What is being asked: Give the listing again, word for word.

--- --- ---

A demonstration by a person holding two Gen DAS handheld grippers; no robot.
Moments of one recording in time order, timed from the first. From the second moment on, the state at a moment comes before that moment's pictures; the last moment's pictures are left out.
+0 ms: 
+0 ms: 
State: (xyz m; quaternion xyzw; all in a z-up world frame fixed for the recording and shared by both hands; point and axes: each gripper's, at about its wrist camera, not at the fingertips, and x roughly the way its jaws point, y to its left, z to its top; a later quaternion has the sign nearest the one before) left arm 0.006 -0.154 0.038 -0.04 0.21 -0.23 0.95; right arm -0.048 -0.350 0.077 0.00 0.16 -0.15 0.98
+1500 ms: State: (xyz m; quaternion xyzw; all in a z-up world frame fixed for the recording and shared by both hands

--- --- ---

Result:
A demonstration by a person holding two Gen DAS handheld grippers; no robot.
Moments of one recording in time order, timed from the first. From the second moment on, the state at a moment comes before that moment's pictures; the last moment's pictures are left out.
+0 ms: 
+0 ms: 
State: (xyz m; quaternion xyzw; all in a z-up world frame fixed for the recording and shared by both hands; point and axes: each gripper's, at about its wrist camera, not at the fingertips, and x roughly the way its jaws point, y to its left, z to its top; a later quaternion has the sign nearest the one before) left arm 0.006 -0.154 0.038 -0.04 0.21 -0.23 0.95; right arm -0.048 -0.350 0.077 0.00 0.16 -0.15 0.98
+1500 ms: State: (xyz m; quaternion xyzw; all in a z-up world frame fixed for the recording and shared by both hands

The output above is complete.